Assigned task: Down to the last character, repeat the entries beneath this task.

Dataset content:
=-=-=-=-=
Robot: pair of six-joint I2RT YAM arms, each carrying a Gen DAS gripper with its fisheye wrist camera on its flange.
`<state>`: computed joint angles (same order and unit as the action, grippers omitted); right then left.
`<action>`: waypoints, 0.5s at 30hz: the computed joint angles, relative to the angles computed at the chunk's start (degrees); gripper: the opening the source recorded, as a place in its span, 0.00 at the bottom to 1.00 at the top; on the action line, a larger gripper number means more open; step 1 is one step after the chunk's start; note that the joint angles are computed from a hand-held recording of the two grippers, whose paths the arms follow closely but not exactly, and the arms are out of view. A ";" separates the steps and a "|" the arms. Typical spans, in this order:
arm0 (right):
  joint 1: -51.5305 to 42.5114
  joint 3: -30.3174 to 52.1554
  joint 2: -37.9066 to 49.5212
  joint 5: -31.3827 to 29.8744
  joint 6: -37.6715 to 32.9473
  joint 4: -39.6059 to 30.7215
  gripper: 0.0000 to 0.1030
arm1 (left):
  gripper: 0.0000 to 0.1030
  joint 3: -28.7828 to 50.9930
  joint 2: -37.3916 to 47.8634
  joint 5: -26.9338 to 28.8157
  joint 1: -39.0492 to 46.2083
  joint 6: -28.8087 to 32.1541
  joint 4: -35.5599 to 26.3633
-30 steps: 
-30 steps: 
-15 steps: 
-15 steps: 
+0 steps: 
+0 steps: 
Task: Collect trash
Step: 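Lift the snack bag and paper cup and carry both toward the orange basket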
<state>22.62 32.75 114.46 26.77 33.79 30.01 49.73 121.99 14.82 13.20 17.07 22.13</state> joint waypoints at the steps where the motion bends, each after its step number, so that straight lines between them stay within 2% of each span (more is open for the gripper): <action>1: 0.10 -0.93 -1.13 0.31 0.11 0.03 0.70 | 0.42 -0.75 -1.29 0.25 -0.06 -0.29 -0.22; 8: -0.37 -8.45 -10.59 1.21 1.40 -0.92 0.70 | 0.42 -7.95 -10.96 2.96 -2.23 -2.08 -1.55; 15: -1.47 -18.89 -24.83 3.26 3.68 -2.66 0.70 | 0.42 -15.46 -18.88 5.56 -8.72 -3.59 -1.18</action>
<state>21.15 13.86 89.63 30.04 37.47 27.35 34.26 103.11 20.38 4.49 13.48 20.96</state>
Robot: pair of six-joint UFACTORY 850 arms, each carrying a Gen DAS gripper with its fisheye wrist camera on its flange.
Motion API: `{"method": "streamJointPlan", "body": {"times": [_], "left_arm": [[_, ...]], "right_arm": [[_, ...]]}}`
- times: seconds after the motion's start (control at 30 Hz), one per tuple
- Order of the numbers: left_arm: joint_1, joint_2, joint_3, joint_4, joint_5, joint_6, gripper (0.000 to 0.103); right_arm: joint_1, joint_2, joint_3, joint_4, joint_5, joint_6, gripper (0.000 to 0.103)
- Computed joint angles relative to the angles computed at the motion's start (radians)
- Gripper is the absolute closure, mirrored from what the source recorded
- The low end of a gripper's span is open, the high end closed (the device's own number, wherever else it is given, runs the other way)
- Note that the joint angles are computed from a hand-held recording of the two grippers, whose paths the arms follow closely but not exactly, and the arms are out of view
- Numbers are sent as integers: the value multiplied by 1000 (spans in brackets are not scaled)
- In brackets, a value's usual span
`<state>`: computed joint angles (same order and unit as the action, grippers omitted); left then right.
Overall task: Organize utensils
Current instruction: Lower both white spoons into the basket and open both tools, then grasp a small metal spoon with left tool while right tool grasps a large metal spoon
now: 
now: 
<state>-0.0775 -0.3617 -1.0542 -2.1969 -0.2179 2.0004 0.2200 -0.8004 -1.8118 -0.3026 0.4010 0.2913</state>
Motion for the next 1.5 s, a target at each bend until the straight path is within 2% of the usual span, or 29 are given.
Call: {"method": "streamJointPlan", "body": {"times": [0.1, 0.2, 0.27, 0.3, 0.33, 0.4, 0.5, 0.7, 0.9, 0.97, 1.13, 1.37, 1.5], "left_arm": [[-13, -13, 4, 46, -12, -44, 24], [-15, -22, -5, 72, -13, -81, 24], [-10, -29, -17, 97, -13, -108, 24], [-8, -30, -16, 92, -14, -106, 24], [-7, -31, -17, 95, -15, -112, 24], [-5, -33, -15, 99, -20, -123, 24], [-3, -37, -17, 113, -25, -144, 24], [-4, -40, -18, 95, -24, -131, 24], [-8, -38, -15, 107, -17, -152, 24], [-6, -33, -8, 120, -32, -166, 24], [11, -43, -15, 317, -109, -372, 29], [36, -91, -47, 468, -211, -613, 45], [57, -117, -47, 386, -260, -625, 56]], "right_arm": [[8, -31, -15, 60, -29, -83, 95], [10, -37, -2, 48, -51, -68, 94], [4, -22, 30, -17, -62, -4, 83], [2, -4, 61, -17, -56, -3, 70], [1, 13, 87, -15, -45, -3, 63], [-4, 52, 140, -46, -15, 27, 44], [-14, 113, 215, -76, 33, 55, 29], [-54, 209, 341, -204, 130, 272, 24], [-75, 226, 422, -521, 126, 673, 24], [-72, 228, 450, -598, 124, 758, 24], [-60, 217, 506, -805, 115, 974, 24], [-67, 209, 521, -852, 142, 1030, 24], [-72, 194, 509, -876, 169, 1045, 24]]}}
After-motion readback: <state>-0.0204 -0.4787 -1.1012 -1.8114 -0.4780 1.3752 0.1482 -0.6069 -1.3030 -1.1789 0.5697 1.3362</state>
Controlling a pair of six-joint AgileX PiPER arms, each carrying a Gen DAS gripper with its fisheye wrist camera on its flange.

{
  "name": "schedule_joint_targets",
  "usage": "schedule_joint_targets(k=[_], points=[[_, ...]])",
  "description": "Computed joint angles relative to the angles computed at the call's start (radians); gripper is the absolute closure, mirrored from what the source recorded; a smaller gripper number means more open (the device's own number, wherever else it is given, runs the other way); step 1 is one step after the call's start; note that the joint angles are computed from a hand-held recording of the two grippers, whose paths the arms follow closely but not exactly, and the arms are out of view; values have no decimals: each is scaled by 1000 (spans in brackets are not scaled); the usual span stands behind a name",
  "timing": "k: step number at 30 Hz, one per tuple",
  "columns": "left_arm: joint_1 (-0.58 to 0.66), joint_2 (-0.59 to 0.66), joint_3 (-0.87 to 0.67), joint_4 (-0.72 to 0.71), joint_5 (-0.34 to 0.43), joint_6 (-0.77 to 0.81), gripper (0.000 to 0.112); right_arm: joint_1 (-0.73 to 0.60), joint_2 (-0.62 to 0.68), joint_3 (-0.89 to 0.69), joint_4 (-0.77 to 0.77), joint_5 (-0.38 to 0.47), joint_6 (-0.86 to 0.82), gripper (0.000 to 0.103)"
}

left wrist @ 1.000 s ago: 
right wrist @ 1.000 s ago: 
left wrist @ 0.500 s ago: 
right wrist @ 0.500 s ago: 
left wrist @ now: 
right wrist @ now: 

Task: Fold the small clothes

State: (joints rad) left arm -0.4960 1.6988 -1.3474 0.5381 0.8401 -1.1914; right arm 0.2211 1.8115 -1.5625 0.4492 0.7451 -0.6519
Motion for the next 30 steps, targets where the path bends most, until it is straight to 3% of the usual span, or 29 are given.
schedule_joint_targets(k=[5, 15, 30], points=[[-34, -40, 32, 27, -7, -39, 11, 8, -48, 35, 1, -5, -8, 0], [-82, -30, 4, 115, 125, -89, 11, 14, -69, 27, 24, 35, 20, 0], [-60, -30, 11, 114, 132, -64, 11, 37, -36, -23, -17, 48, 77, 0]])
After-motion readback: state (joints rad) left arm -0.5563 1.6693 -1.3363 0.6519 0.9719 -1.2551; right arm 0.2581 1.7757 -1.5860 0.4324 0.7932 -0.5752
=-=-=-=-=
Response for this exercise:
Robot: pair of six-joint I2RT YAM arms, each carrying a Gen DAS gripper with its fisheye wrist camera on its flange.
`<state>`: computed joint angles (same order and unit as the action, grippers omitted); right then left.
`<action>`: waypoints, 0.5s at 30hz: the computed joint angles, relative to the angles computed at the chunk's start (degrees); gripper: the opening the source recorded, as a place in its span, 0.00 at the bottom to 1.00 at the top; on the action line, a larger gripper number means more open; step 1 is one step after the chunk's start; note that the joint angles are computed from a hand-held recording of the two grippers, whose paths the arms follow closely but not exactly, and the arms are out of view. A ";" separates the steps and a "|" the arms. Typical spans, in this order:
arm0 (right):
  joint 1: -51.5305 to 42.5114
  joint 3: -30.3174 to 52.1554
  joint 2: -37.9066 to 49.5212
  joint 5: -31.3827 to 29.8744
  joint 6: -37.6715 to 32.9473
  joint 4: -39.6059 to 30.7215
  gripper: 0.0000 to 0.1030
arm1 (left):
  gripper: 0.0000 to 0.1030
  joint 3: -28.7828 to 50.9930
  joint 2: -37.3916 to 47.8634
  joint 5: -26.9338 to 28.8157
  joint 1: -39.0492 to 46.2083
  joint 6: -28.8087 to 32.1541
  joint 4: -35.5599 to 26.3633
-30 steps: 
-30 steps: 
-15 steps: 
-15 steps: 
+0 steps: 
+0 steps: 
Task: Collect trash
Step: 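Lift the snack bag and paper cup and carry both toward the orange basket
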<state>22.62 32.75 114.46 26.77 33.79 30.01 49.73 121.99 14.82 13.20 17.07 22.13</state> joint waypoints at the steps where the motion bends, each after its step number, so that straight lines between them stay within 2% of each span (more is open for the gripper): <action>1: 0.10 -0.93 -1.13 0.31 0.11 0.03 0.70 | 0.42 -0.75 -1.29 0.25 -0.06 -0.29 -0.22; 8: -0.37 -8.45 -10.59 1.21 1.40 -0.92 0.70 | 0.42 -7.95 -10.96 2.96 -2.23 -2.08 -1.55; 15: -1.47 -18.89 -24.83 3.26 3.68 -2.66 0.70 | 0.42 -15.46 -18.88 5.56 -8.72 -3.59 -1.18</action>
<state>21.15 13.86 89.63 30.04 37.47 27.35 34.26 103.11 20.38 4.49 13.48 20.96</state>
Robot: pair of six-joint UFACTORY 850 arms, each carrying a Gen DAS gripper with its fisheye wrist camera on its flange.
Motion API: `{"method": "streamJointPlan", "body": {"times": [_], "left_arm": [[_, ...]], "right_arm": [[_, ...]]}}`
- times: seconds after the motion's start (control at 30 Hz), one per tuple
- Order of the numbers: left_arm: joint_1, joint_2, joint_3, joint_4, joint_5, joint_6, gripper (0.000 to 0.103); right_arm: joint_1, joint_2, joint_3, joint_4, joint_5, joint_6, gripper (0.000 to 0.103)
- Computed joint angles relative to the angles computed at the motion's start (radians)
- Gripper is the absolute closure, mirrored from what the source recorded
- The low end of a gripper's span is open, the high end closed (the device's own number, wherever else it is given, runs the other way)
- Note that the joint angles are computed from a hand-held recording of the two grippers, whose paths the arms follow closely but not exactly, and the arms are out of view
- Numbers are sent as integers: the value multiplied by 1000 (spans in brackets are not scaled)
- In brackets, a value's usual span
`<state>`: computed joint angles (same order and unit as the action, grippers omitted); left then right.
Overall task: Organize utensils
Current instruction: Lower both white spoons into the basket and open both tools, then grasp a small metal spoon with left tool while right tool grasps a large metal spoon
now: 
now: 
<state>-0.0775 -0.3617 -1.0542 -2.1969 -0.2179 2.0004 0.2200 -0.8004 -1.8118 -0.3026 0.4010 0.2913</state>
Motion for the next 1.5 s, a target at each bend until the straight path is within 2% of the usual span, or 29 are given.
Call: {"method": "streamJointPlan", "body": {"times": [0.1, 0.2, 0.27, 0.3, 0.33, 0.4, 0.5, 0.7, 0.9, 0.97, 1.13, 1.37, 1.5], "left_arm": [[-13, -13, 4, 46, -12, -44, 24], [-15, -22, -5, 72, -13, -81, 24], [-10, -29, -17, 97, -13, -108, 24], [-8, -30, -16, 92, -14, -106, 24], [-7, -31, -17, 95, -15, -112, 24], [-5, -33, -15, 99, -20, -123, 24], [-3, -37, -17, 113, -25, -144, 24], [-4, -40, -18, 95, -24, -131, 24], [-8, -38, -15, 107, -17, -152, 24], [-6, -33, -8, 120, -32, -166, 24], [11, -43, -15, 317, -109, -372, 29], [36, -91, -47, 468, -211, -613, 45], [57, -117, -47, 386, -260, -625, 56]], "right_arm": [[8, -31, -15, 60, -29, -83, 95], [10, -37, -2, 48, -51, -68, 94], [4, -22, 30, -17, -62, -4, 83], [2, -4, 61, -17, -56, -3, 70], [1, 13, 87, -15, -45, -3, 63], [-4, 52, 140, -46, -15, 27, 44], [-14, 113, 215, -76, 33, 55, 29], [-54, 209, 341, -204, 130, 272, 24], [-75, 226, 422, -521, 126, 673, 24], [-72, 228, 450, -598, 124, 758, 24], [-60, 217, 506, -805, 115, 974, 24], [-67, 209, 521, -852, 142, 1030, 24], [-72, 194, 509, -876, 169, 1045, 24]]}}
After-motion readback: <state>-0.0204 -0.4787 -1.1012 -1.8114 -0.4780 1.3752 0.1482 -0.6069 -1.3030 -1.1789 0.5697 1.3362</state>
Controlling a pair of six-joint AgileX PiPER arms, each carrying a Gen DAS gripper with its fisheye wrist camera on its flange.

{
  "name": "schedule_joint_targets",
  "usage": "schedule_joint_targets(k=[_], points=[[_, ...]])",
  "description": "Computed joint angles relative to the angles computed at the call's start (radians); gripper is the absolute closure, mirrored from what the source recorded; a smaller gripper number means more open (the device's own number, wherever else it is given, runs the other way); step 1 is one step after the call's start; note that the joint angles are computed from a hand-held recording of the two grippers, whose paths the arms follow closely but not exactly, and the arms are out of view; values have no decimals: each is scaled by 1000 (spans in brackets are not scaled); the usual span stands behind a name",
  "timing": "k: step number at 30 Hz, one per tuple",
  "columns": "left_arm: joint_1 (-0.58 to 0.66), joint_2 (-0.59 to 0.66), joint_3 (-0.87 to 0.67), joint_4 (-0.72 to 0.71), joint_5 (-0.34 to 0.43), joint_6 (-0.77 to 0.81), gripper (0.000 to 0.112); right_arm: joint_1 (-0.73 to 0.60), joint_2 (-0.62 to 0.68), joint_3 (-0.89 to 0.69), joint_4 (-0.77 to 0.77), joint_5 (-0.38 to 0.47), joint_6 (-0.86 to 0.82), gripper (0.000 to 0.103)"
}

left wrist @ 1.000 s ago: 
right wrist @ 1.000 s ago: 
left wrist @ 0.500 s ago: 
right wrist @ 0.500 s ago: 
left wrist @ now: 
right wrist @ now: 

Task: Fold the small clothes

State: (joints rad) left arm -0.4960 1.6988 -1.3474 0.5381 0.8401 -1.1914; right arm 0.2211 1.8115 -1.5625 0.4492 0.7451 -0.6519
Motion for the next 30 steps, targets where the path bends most, until it is straight to 3% of the usual span, or 29 are given.
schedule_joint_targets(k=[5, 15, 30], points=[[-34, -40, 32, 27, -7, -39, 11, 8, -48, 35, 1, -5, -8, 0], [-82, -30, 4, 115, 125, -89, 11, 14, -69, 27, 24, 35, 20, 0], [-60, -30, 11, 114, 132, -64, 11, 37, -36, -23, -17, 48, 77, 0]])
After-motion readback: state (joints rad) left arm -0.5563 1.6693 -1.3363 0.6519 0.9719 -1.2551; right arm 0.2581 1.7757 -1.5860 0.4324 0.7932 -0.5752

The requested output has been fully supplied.